Miss Fazikas used the public hearing on the proposed FY2026 budget to raise detailed concerns about staffing and the city’s water operations fund, asking the council to explain why an additional IT position is budgeted and why portions of general-fund employee pay are funded from water and waterfront revenue.
“I estimate about 55 city employees in total from various city departments and divisions who received part of their compensation from the waterfront,” Miss Fazikas said, asking the council to show where the water-fund share of department totals is disclosed and why a $279,000 payment in lieu of taxes (PILOT) remains unchanged despite past plans to phase it out.
City Manager (Nicholas) responded that transfers from the water fund have long been used to pay for specific functions — for example, water-billing clerks and the portion of public-works activity supporting water construction — and that the aggregate transfer level has not increased in the past six years.
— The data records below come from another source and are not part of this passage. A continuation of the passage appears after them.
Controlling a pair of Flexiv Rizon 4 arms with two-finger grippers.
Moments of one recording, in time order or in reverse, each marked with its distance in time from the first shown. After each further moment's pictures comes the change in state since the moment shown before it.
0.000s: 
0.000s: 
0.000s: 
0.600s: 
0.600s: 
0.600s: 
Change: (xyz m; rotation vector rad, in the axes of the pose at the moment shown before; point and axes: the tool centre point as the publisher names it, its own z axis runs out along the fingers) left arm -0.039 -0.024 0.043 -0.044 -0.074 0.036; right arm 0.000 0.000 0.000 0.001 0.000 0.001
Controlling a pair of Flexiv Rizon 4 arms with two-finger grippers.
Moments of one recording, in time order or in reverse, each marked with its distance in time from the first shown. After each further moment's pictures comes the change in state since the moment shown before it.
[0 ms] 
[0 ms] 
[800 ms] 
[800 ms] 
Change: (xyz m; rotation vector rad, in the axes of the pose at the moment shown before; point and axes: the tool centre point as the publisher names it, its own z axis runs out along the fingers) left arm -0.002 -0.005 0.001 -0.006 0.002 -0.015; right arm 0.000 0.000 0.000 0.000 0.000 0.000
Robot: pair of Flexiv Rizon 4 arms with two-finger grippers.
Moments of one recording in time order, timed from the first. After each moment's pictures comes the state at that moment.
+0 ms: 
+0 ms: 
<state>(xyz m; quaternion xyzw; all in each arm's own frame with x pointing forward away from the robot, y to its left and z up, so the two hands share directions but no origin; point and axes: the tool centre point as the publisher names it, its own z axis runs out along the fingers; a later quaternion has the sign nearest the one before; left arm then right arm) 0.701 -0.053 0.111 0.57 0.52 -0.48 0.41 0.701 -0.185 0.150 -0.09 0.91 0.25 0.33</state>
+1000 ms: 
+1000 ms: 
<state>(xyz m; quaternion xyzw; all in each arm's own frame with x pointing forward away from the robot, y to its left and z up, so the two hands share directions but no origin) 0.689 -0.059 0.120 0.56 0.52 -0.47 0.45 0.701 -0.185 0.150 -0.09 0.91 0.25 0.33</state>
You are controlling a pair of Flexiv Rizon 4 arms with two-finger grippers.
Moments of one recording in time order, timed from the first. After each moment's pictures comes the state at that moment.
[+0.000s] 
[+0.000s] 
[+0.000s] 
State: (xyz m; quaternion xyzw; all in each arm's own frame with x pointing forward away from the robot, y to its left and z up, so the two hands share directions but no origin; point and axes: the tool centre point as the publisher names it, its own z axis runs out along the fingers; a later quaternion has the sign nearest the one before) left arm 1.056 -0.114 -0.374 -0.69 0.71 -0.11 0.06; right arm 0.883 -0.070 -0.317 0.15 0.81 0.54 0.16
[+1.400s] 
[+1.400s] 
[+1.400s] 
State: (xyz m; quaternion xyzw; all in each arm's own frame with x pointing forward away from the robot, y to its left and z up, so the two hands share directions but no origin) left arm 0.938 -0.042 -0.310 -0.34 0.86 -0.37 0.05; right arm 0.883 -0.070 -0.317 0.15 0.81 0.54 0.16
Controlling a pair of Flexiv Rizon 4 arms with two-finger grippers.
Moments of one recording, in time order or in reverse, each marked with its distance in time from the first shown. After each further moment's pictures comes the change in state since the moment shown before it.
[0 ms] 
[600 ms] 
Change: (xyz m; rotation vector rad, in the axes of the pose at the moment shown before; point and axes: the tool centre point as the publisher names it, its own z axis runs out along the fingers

He said staff can identify examples of shared labor and defended the current accounting practice as historically consistent.
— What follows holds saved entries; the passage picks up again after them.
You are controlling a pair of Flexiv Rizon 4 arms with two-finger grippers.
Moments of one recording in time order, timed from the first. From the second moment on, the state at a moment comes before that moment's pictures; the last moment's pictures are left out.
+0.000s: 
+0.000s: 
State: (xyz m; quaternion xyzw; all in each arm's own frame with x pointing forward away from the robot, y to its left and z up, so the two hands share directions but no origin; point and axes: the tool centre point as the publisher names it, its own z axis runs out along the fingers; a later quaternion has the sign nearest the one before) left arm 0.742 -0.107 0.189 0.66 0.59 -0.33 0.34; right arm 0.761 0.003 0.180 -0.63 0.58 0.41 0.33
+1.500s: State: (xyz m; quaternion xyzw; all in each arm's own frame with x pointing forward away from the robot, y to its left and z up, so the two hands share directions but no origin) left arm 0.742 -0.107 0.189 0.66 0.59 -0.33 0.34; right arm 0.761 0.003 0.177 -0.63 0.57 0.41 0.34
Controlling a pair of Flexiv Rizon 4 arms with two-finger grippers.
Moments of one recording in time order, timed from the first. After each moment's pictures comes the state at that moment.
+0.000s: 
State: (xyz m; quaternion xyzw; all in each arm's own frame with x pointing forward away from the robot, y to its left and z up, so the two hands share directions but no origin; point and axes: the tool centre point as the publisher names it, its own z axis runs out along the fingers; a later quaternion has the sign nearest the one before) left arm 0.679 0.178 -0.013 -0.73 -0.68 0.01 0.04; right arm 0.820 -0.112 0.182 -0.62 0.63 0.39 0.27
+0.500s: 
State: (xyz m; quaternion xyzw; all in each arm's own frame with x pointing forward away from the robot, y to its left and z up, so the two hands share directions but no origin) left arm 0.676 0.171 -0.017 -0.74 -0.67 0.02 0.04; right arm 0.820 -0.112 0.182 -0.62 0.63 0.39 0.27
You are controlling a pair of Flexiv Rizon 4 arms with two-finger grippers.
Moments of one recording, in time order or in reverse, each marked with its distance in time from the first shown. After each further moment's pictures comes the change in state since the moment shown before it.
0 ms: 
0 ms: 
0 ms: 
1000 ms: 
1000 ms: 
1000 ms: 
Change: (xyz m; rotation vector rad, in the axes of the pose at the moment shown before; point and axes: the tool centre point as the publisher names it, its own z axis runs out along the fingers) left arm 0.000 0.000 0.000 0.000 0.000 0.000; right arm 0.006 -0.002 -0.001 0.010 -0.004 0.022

Miss Fazikas also pressed about public-safety technology: she asked why public-safety cameras were budgeted in the IT department rather than the police budget, asked what the $100,000 investigative equipment reserve would buy, and questioned plans to replace license-plate-reader cameras with the vendor Flock, citing the company’s “record of noncompliance with state privacy laws.” The city did not provide new procurement decisions in response that evening; the public hearing was closed at 6:18 p.m.
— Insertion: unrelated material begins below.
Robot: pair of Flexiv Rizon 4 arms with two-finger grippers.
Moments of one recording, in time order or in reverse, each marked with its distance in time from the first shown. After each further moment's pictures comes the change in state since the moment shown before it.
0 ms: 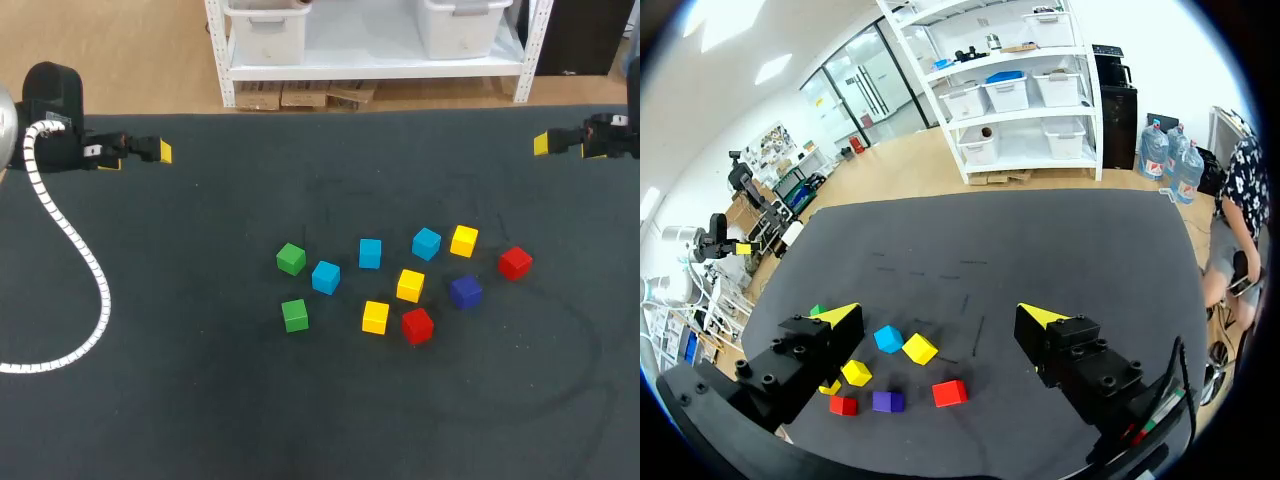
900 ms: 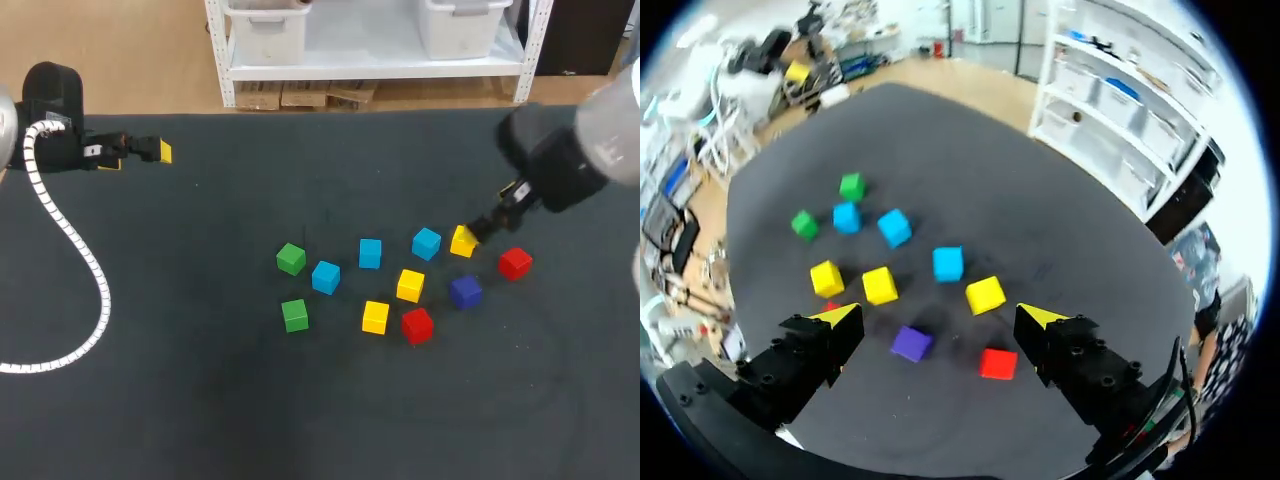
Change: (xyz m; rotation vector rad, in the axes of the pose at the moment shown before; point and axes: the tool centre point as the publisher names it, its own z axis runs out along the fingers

Why it matters: The questions focus on how utility funds and internal allocations affect public transparency and how surveillance purchases are categorized and justified in the budget. The council signaled the budget will return to later agenda discussion, while staff said the accounting approach follows longstanding practice.
Next steps: The FY2026 budget ordinance (Ordinance 2025-048) was presented on first reading; council members may revisit staffing and fund-allocation details in subsequent meetings or in the materials accompanying the final budget vote.